Foreign investment outflow on the Egyptian Exchange (EGX) recorded $500m, said Central Bank of Egypt (CBE) Governor Tarek Amer on Sunday.
Amer’s statements came during a phone interview with TV programme Ala Masouliti. The CBE Governor announced that the CBE has put new limits for cash deposits and withdrawals from bank branches and ATMs.
“CBE has EGP 1trn of excess liquidity, while deferred loan installments recorded EGP 1.8trn,” Amer added.
“We take all the necessary measures to prevent overcrowding during salary and pension disbursement,” he added, noting that the CBE has 15m e-wallets, and 15 million citizens conduct online banking.
“The dominance of cash transactions is unacceptable,” Amer asserted.
He confirmed that the CBE is to require companies to pursue online banking, saying that “it is unacceptable that big companies are still using cash transactions.” Amer revealed that CBE is considering imposing fees on cash transactions.

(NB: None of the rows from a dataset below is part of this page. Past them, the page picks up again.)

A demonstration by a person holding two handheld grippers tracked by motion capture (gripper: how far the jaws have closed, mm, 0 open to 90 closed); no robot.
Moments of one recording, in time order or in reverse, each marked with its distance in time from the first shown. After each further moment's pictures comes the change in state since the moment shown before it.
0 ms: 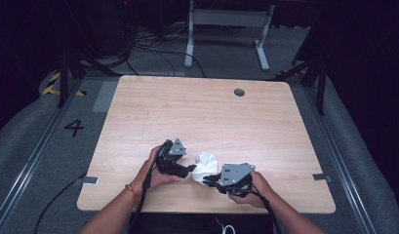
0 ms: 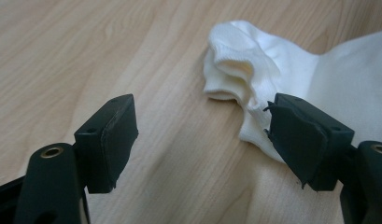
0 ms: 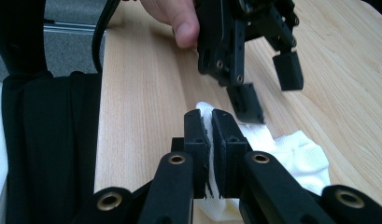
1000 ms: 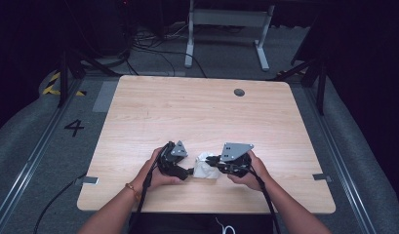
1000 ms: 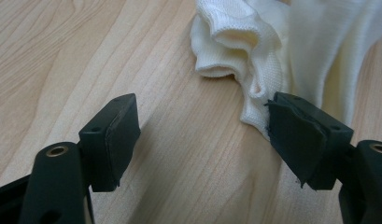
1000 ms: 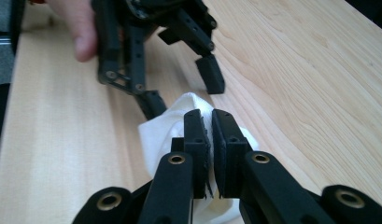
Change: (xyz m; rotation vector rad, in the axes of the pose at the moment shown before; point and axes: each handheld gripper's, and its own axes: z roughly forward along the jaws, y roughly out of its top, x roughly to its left) left arm 0.008 -0.005 0.007 0.045 -0.060 0.014; right arm -0.053 -0.010 0.013 0.017 -0.091 0.120
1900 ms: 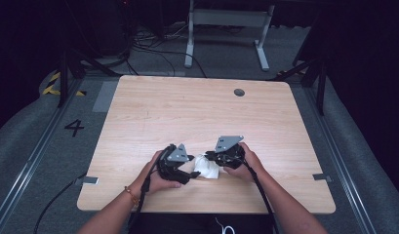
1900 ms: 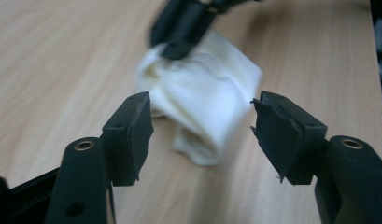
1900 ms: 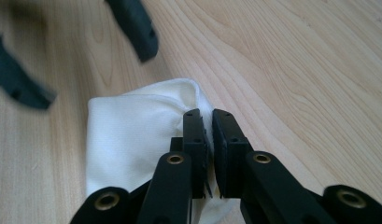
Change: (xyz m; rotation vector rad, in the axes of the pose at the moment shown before) left arm -0.033 0.015 -0.019 -0.089 -0.111 0.113; right arm -0.026 -0.012 0.033 0.100 -0.014 0.047
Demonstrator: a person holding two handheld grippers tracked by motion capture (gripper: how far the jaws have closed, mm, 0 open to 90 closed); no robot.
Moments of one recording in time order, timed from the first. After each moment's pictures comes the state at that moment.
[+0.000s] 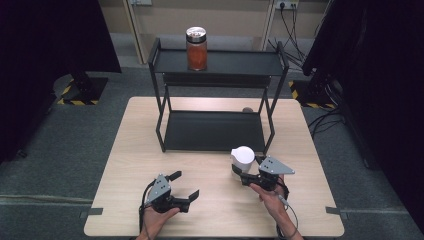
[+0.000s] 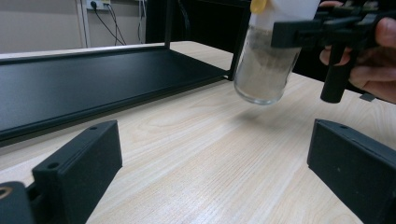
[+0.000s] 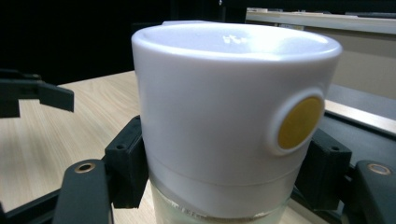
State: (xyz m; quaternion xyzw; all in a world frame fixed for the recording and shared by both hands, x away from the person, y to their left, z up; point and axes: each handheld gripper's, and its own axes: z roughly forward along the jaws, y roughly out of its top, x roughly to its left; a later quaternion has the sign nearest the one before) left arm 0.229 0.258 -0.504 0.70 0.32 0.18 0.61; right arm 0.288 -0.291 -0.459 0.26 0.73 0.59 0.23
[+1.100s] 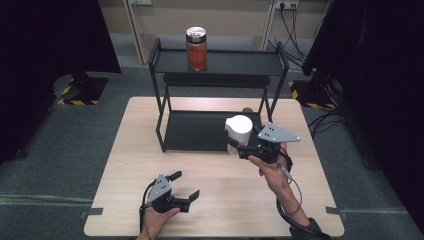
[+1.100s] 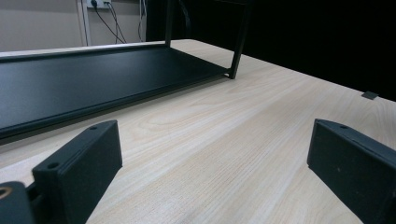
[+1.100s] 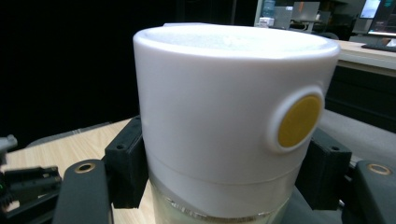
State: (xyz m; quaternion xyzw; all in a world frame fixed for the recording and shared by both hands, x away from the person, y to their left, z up) left arm 0.229 0.256 -0.504 0.70 0.33 0.18 0.61; right arm 0.318 -0.272 -0.345 0.24 0.73 0.60 0.23
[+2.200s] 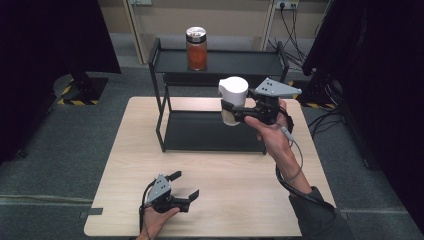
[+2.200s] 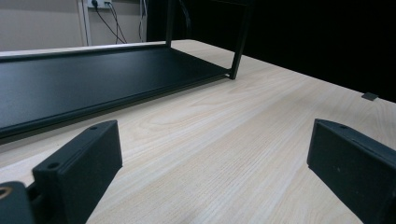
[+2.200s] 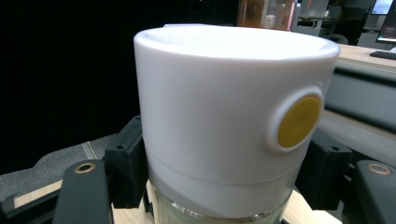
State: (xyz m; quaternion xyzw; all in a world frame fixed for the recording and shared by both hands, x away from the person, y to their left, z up) left arm 0.229 0.257 -0.505 0.70 0.33 0.18 0.61; right arm 0.362 -0.252 -0.244 0.24 0.73 0.60 0.21
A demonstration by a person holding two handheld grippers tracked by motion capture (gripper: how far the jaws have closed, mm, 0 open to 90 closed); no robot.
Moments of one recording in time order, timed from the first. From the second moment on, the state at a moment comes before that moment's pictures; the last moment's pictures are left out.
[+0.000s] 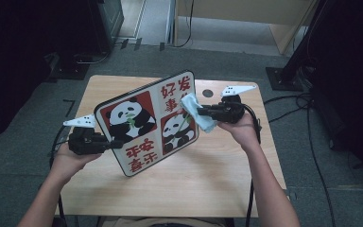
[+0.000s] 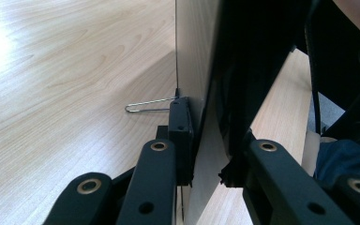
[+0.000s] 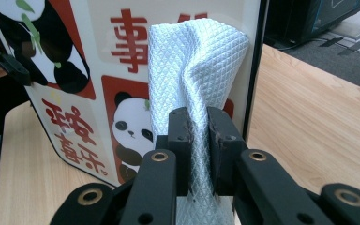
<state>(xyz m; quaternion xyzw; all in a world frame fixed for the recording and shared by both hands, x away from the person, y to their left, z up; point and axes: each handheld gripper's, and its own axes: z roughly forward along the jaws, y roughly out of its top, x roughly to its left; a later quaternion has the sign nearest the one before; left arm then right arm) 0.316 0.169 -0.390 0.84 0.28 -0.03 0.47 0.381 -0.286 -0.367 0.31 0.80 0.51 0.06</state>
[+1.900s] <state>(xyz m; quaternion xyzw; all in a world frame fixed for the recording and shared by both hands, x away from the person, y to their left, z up) 0.318 0.168 -0.390 0.84 0.27 -0.03 0.47 0.367 -0.287 -0.477 0.38 0.83 0.41 0.02</state>
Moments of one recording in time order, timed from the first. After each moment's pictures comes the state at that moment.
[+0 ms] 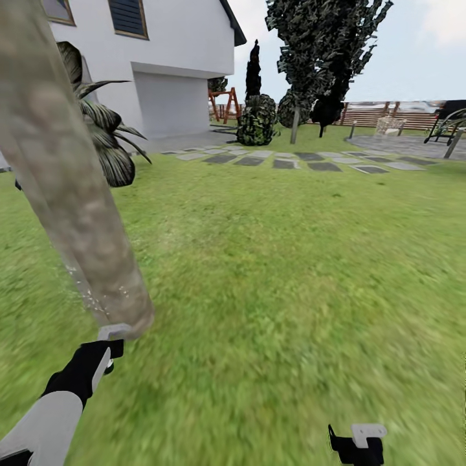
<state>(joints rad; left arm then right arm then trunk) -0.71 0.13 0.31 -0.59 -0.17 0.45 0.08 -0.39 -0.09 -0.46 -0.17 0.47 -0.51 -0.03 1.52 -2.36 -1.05</state>
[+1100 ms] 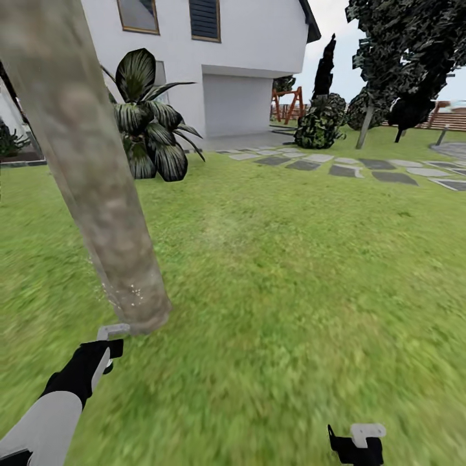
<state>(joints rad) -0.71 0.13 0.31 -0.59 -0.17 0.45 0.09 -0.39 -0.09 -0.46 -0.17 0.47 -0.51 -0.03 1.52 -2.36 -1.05</state>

These procedures will be reviewed within two weeks.
Amer explained that the CBE will be unable to drop interests on the 6-month deferred loan installments, as it will cost banks huge losses. He said that further interest rate cuts are possible, if the coronavirus (COVID-19) crisis continued.
The CBE is working to protect existing investments, while dropping EGP 40bn debts in the industrial and economic sectors.
The CBE is also evaluating customer behaviours, working on gradually ending cash transactions.
He added that Egyptians spend roughly $3.5bn in overseas travel, with $34bn returning home in remittances from Egyptian expats.
The CBE has the ability to help the Egyptian economy avoid the consequences of the coronavirus outbreak, with the country able to absorb many previous international crises, Amer stressed. He revealed that Egypt’s foreign exchange reserves are about $45bn, while external debt recorded $50bn.